L’eau, les vivres… tout est compté

Dans une cour poussiéreuse qu’enserrent un container, un grillage rouillé et des murets de briques de terre, Mounina, visage rond, traits marqués par la lassitude, vaque à ses tâches ménagères, une fillette aux premiers pas vacillants accrochée à ses jambes. Elle-même est née ici voilà trente-cinq ans, après l’exode. « Nous sommes un peuple libre. Nous voulons notre indépendance, revenir à notre terre. Nous ne voulons vivre sous la domination de personne, le Maroc doit quitter cette terre, qui est celle d’un peuple qui se bat pour faire valoir ses droits, son indépendance », sourit-elle. Comme Ghalia, elle applaudit la reprise des armes, depuis que le cessez-le-feu a volé en éclats à Guerguerat, le 13 novembre 2020 : « Nous sommes revenus à la guerre après trente ans de mensonges, de jeu, de faux-semblants. Le Maroc n’a jamais eu l’intention de nous laisser choisir notre destin par un référendum qu’il était sûr de perdre. Ni le Maroc, ni les grandes puissances. Nous reprenons les fusils, advienne que pourra. Nous n’en pouvons plus, après trente ans perdus, trente ans de larmes et de souffrances. » Dans l’éprouvante vie des camps où tout est étroitement compté – l’eau, les vivres et tous les produits de première nécessité –, les femmes tirent d’un quotidien de privations des miracles, s’affirment, le verbe haut, sur la scène sociale et politique. Comme des sentinelles de la liberté qui tiennent à bout de bras un peuple en lutte dans l’exil pour son indépendance. R. M.

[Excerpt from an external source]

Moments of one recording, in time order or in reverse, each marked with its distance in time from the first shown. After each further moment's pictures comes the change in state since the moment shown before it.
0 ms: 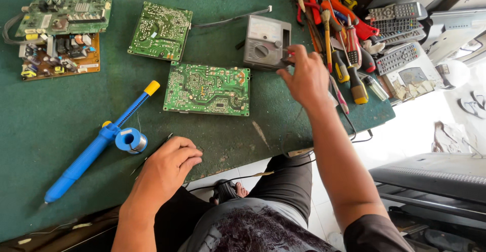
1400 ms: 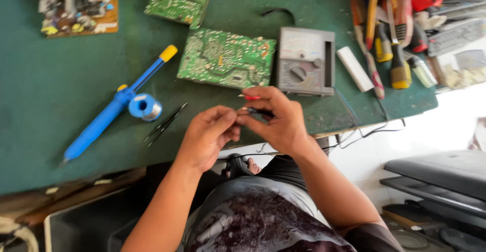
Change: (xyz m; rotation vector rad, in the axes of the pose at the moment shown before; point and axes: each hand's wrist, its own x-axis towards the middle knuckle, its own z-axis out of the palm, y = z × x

« Nous aspirons à la paix, mais nous sommes contraints à la guerre. » Les mots de ce combattant du Front Polisario, recueillis par notre envoyée spéciale au Sahara occidental, résonnent bien au-delà du désert. Ils doivent interpeller la communauté internationale. Jouer un rôle d’électrochoc sur le sort inacceptable fait au peuple sahraoui, dont les terres sont grignotées et occupées illégalement par la monarchie marocaine depuis quarante-six ans. Et sur la poudrière que pourrait devenir cette zone alors que le cessez-le-feu historique de 1991 a volé en éclats.

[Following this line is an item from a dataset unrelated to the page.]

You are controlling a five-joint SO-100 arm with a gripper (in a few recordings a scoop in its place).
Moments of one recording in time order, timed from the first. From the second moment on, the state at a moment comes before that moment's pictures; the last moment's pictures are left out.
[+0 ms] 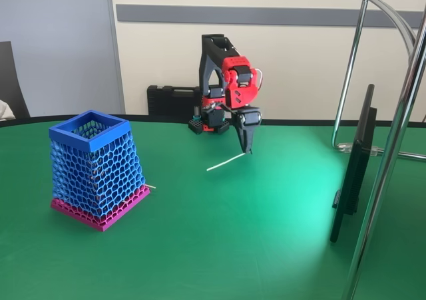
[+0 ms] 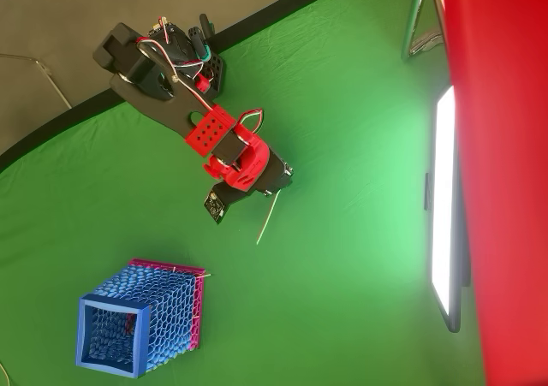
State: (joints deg) arm -23.0 96.7 110.7 55.2 2.8
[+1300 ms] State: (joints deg) arm 9.1 90.8 80.1 33.8 36.1
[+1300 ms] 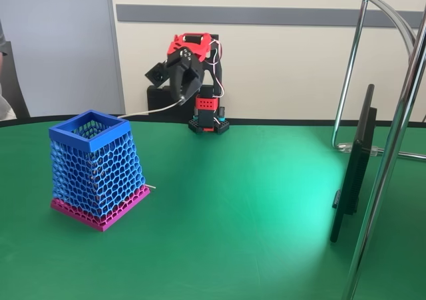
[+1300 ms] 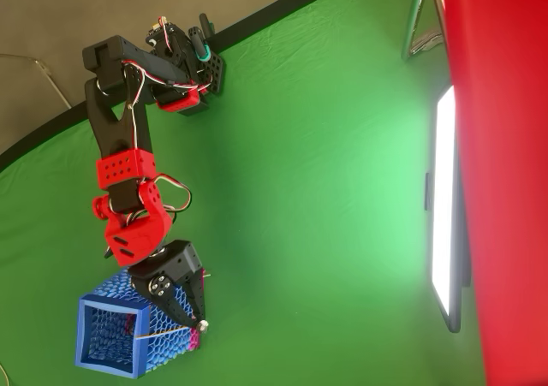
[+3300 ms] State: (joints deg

Cet interminable conflit de décolonisation – le dernier en Afrique – doit beaucoup à l’inertie des Nations unies et au jeu de dupes des grandes puissances. Inscrit sur la liste des territoires non autonomes par l’ONU, le Sahara occidental a vu reconnaître son droit à l’autodétermination depuis le départ du colon espagnol en 1975. Mais le référendum n’a jamais vu le jour. Des décennies de renoncements et de vaines missions onusiennes. Ce 27 octobre, le Conseil de sécurité de l’ONU doit renouveler une nouvelle fois le mandat des casques bleus. Mais avec quelle intention ? Jusqu’ici, le Maroc a pu étendre son emprise sans contrainte. Le royaume chérifien contrôle et administre aujourd’hui 80 % de cette vaste région côtière, riche en ressources naturelles. Il ne cesse d’y implanter infrastructures et habitations, de surarmer son « mur des sables ». Une stratégie à l’israélienne, jamais sanctionnée, qui relègue dans des camps la population autochtone et envenime les relations avec le voisin algérien, soutien des Sahraouis. Inadmissible.

Face à cette situation, nombre de pays – et la France en tête – ont fait leur choix : privilégier les relations diplomatiques et économiques avec le pouvoir marocain plutôt que le respect des droits légitimes d’un peuple autochtone à choisir son destin. L’Union européenne elle-même vient d’être épinglée par sa propre Cour de justice, qui a dû annuler deux accords de partenariat commercial avec le Maroc car ils concernaient le Sahara occidental… Un coup d’arrêt judiciaire au cynisme des États. Et à l’indifférence au colonialisme qui étouffe les Sahraouis.